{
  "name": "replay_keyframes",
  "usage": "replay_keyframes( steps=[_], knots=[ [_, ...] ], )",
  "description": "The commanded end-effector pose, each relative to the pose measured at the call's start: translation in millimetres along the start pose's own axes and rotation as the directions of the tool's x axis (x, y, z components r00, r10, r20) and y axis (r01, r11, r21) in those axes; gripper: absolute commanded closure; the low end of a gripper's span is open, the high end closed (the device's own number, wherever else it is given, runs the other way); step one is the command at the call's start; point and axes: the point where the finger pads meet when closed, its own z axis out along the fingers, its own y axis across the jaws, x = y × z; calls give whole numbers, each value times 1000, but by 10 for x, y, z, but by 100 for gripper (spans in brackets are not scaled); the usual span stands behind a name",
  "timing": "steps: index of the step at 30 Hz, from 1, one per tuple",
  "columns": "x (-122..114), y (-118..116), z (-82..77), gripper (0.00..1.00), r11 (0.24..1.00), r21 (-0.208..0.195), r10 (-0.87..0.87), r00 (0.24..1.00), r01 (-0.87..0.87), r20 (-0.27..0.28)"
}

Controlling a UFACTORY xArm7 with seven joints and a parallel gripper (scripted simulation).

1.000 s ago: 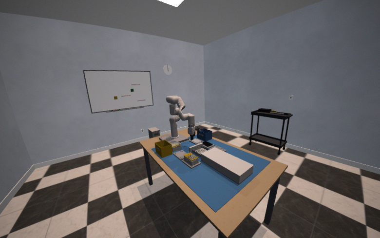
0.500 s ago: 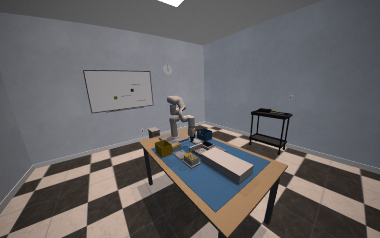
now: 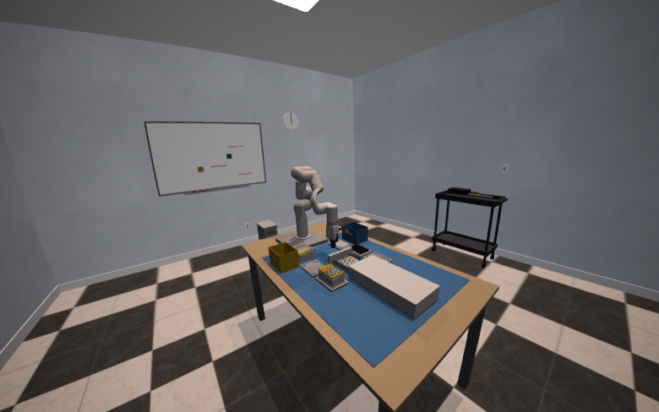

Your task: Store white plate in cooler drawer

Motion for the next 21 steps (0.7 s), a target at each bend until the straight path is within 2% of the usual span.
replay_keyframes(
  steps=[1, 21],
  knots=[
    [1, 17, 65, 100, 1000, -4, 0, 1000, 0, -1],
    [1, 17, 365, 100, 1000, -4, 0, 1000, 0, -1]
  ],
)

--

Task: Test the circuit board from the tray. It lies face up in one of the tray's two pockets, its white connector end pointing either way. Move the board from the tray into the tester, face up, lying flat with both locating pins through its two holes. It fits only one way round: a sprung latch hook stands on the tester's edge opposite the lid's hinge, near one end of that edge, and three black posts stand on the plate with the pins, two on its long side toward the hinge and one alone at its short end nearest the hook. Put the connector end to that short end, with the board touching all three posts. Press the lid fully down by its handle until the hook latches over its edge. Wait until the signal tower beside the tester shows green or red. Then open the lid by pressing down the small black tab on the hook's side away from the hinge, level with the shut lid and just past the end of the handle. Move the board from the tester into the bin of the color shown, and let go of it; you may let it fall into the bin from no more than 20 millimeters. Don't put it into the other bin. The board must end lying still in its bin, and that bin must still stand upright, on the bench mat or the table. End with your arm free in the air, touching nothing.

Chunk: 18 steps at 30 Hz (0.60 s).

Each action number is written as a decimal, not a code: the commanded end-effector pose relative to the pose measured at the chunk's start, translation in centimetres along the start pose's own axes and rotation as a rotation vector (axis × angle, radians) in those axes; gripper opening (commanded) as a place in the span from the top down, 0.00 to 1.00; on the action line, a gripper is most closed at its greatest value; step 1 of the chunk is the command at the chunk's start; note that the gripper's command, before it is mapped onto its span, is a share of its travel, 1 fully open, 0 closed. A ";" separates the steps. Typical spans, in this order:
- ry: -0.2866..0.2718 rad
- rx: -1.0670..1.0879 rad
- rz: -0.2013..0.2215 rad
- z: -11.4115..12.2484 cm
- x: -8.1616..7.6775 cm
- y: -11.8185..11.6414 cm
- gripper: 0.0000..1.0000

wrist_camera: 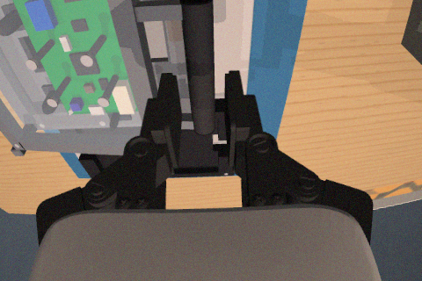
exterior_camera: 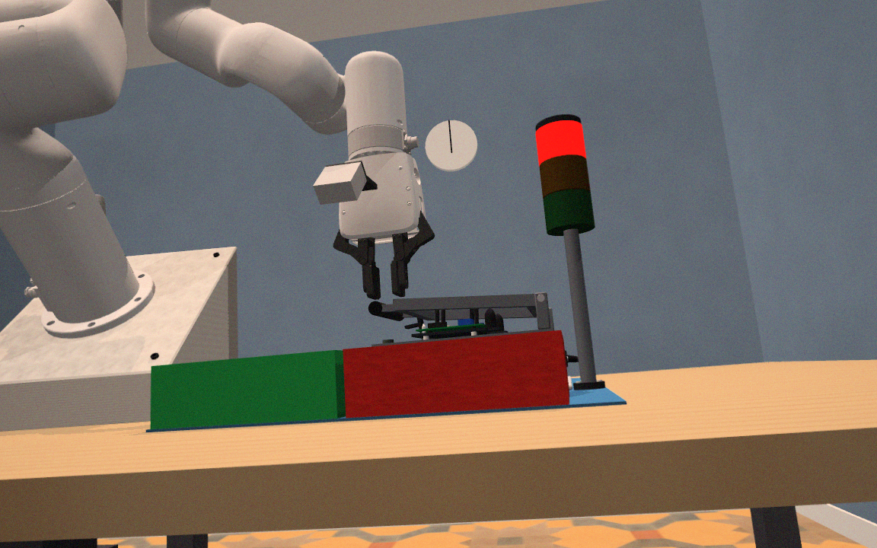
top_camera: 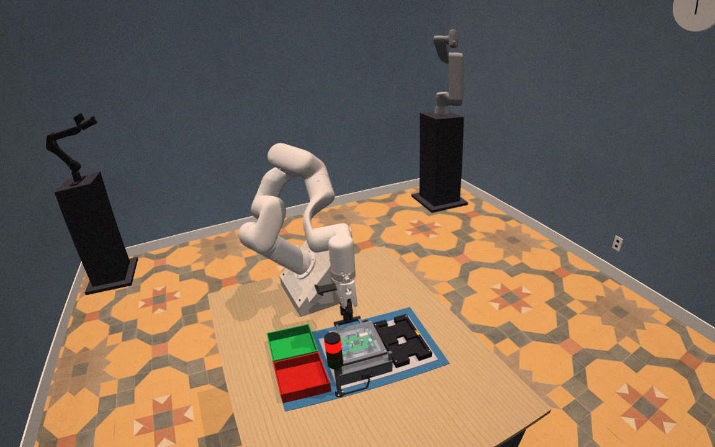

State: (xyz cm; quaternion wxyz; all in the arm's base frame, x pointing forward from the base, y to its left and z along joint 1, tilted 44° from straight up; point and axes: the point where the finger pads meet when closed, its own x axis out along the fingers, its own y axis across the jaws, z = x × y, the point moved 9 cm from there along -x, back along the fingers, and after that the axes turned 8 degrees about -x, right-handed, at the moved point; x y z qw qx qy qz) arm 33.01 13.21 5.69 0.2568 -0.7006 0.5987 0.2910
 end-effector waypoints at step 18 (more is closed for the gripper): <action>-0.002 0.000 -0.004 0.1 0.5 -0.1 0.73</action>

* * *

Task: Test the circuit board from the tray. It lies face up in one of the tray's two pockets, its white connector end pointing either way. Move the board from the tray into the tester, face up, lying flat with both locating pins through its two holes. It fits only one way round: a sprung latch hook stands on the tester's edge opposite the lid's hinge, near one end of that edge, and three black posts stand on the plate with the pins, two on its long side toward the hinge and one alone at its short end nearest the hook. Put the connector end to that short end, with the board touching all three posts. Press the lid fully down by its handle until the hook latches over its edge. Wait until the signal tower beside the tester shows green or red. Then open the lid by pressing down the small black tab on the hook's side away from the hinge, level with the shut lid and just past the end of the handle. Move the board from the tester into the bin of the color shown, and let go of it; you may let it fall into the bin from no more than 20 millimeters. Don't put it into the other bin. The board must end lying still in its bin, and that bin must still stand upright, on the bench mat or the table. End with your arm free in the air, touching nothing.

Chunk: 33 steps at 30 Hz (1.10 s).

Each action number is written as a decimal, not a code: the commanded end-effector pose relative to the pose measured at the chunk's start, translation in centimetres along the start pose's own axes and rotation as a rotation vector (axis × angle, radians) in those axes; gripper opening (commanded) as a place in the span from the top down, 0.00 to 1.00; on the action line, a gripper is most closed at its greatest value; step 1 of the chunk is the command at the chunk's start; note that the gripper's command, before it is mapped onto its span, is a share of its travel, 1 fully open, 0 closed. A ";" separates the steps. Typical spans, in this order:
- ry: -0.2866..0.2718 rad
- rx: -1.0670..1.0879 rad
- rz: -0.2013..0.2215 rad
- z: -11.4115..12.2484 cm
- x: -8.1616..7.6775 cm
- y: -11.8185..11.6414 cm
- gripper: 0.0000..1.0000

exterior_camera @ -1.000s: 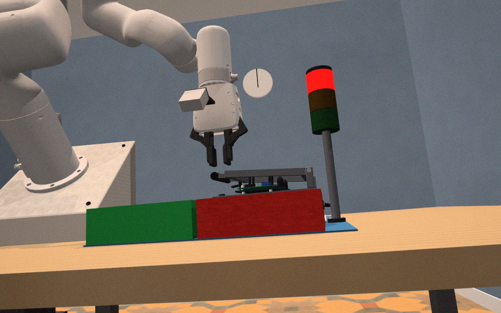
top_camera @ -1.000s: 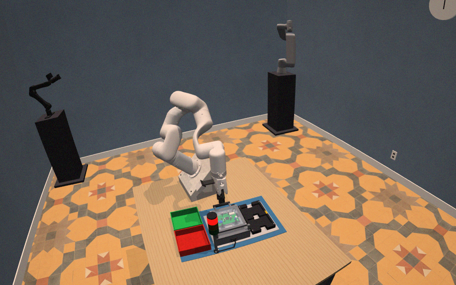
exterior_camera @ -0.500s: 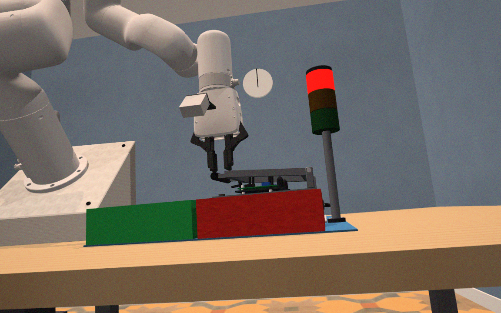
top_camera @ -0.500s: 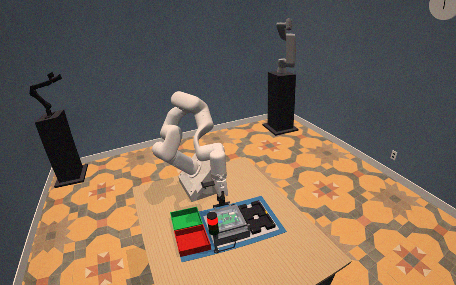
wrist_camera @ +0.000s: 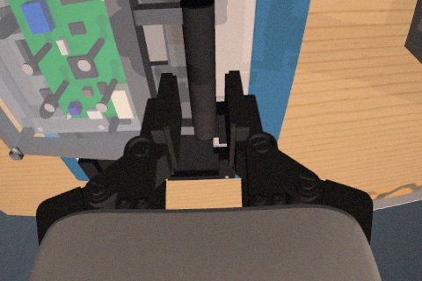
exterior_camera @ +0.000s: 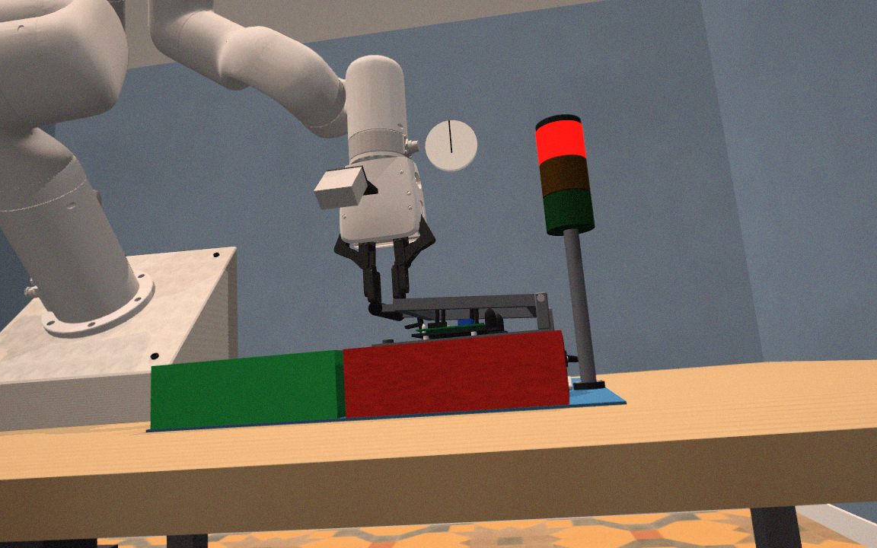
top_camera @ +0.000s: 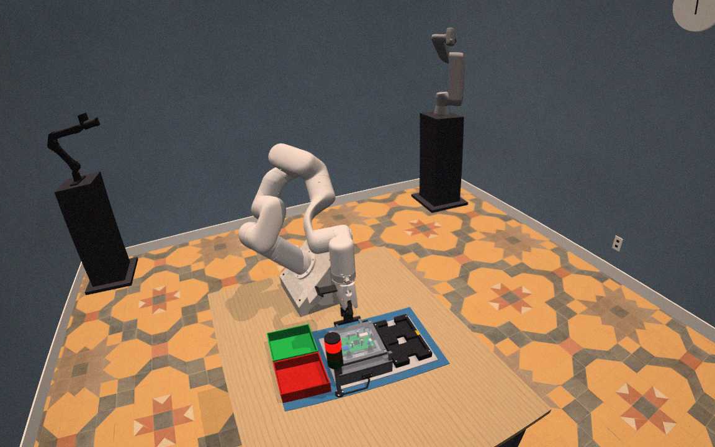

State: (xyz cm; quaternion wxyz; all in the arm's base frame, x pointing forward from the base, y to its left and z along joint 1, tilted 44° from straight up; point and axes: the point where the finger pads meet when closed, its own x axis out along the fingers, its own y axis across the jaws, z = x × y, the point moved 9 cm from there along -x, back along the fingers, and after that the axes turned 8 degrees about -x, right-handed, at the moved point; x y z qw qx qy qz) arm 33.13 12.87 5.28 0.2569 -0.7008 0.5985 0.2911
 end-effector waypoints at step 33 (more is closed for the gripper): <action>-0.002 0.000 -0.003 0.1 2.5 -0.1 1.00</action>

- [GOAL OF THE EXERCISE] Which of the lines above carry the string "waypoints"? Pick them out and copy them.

- [ANSWER TO THE EXERCISE]
 end-effector waypoints at step 18 (more is closed for the gripper): <action>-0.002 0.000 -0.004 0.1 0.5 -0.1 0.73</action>
 end-effector waypoints at step 33 (more is closed for the gripper): <action>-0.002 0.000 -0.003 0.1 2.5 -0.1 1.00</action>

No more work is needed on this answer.